» Your goal: Filter the data for "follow" and copy matching lines.

Material for this task section start

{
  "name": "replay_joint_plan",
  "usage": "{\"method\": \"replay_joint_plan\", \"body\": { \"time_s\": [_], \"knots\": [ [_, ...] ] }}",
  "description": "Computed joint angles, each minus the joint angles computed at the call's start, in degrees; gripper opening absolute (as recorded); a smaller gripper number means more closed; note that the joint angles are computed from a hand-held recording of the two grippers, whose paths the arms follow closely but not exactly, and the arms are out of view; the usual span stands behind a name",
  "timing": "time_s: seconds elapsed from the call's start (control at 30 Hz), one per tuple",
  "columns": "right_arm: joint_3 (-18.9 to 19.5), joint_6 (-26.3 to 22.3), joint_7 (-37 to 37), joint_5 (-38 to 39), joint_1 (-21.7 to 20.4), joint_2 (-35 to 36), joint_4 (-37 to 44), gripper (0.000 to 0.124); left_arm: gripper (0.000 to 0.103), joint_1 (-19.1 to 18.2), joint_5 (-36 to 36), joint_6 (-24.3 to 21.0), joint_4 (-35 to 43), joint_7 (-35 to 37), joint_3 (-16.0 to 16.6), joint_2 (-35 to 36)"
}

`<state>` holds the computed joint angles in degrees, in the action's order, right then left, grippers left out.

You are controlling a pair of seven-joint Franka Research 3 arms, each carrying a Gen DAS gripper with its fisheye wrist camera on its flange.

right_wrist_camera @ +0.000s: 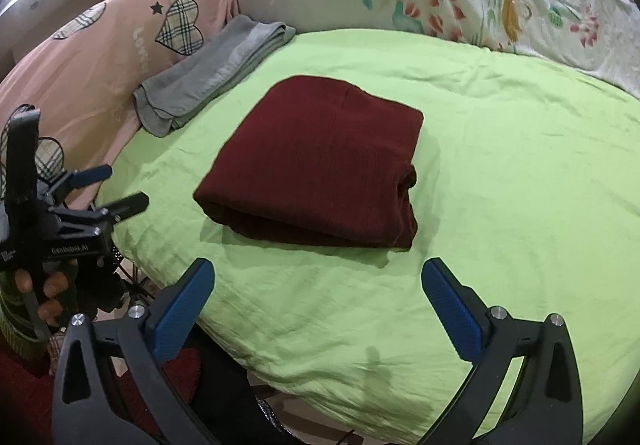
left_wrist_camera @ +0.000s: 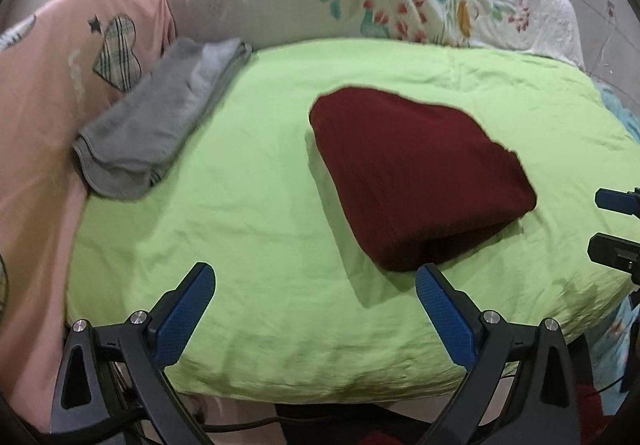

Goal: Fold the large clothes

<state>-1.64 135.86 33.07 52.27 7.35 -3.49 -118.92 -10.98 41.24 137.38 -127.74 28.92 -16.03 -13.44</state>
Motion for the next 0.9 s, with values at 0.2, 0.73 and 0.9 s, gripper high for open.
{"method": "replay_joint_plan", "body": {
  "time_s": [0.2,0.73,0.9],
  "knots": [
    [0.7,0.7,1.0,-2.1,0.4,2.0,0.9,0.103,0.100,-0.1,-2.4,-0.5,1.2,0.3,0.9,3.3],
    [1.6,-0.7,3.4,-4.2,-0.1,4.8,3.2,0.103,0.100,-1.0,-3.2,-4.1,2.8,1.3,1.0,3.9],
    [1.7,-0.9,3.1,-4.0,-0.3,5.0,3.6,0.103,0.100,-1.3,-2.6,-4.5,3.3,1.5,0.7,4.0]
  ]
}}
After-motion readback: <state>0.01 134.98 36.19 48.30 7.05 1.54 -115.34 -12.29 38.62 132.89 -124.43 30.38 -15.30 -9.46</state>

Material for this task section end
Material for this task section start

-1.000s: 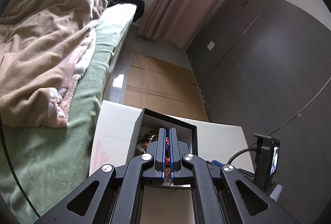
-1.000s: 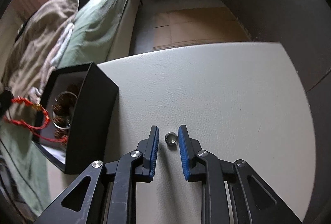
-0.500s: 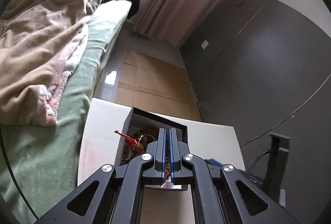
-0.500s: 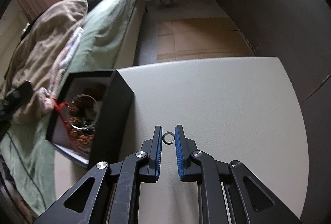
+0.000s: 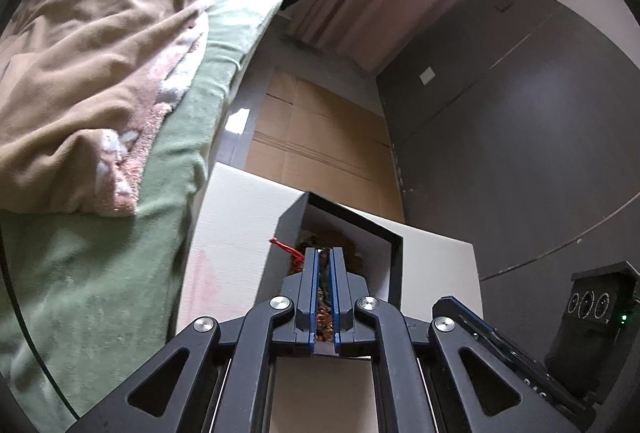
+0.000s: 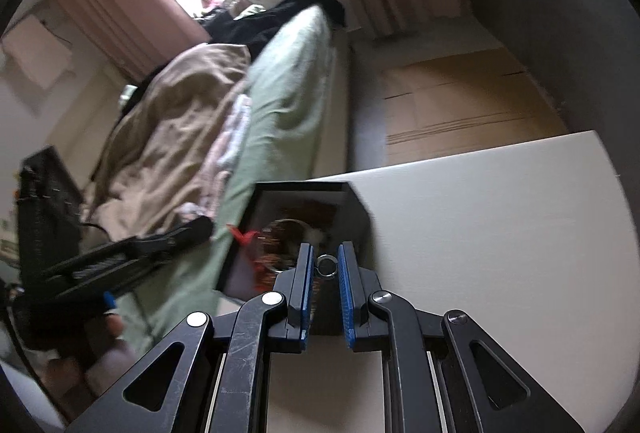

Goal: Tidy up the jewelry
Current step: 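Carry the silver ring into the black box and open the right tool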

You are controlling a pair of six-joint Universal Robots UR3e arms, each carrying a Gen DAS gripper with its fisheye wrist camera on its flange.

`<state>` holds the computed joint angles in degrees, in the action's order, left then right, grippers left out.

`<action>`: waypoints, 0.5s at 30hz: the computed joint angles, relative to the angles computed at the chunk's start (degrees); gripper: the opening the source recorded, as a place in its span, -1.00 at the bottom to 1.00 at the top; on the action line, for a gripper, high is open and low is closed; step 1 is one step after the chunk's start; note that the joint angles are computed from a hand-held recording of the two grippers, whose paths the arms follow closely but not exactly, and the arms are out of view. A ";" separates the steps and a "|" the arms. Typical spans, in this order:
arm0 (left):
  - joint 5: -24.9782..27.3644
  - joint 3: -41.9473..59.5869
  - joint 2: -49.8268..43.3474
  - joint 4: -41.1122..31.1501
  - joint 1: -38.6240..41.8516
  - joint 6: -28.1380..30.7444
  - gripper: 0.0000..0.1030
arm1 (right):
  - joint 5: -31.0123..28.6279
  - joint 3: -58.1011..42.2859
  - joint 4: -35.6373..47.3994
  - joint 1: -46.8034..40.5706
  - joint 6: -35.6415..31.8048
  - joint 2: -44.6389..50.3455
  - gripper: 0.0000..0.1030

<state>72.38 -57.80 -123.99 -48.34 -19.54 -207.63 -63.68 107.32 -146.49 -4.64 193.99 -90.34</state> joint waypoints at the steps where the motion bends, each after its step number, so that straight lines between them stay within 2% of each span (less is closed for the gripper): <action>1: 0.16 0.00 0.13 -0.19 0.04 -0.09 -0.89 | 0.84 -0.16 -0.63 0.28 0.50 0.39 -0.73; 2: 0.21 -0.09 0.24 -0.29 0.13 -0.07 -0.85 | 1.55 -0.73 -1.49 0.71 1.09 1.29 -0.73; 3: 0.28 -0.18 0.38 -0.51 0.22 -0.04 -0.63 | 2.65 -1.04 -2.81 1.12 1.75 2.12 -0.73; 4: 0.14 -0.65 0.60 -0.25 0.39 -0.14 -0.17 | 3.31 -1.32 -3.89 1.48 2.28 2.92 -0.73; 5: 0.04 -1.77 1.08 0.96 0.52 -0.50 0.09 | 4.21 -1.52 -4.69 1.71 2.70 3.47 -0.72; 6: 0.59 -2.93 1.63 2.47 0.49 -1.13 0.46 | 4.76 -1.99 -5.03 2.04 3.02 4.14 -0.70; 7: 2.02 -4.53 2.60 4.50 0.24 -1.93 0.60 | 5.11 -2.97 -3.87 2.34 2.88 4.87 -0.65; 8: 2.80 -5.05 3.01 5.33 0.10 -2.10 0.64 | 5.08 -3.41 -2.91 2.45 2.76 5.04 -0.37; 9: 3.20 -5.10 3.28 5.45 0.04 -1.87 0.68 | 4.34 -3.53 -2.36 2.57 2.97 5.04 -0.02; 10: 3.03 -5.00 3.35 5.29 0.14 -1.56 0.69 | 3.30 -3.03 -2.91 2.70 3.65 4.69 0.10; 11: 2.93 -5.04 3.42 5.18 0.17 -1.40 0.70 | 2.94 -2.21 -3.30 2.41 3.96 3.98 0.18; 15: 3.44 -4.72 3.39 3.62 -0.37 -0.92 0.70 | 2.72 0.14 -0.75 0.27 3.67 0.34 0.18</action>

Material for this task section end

» Result:
  "description": "Computed joint angles, each minus the joint angles computed at the call's start, in degrees; gripper opening absolute (as recorded); a smaller gripper number means more closed; note that the joint angles are computed from a hand-held recording of the two grippers, whose paths the arms follow closely but not exactly, and the arms are out of view; the usual span stands behind a name",
`<action>`: waypoints, 0.5s at 30hz: the computed joint angles, relative to the angles computed at the chunk's start (degrees); gripper: the opening the source recorded, as a place in its span, -1.00 at the bottom to 1.00 at the top; on the action line, for a gripper, high is open and low is closed; step 1 is one step after the chunk's start; note that the joint angles are computed from a hand-held recording of the two grippers, whose paths the arms follow closely but not exactly, and the arms are out of view. A ";" separates the steps and a "|" the arms. Typical spans, in this order:

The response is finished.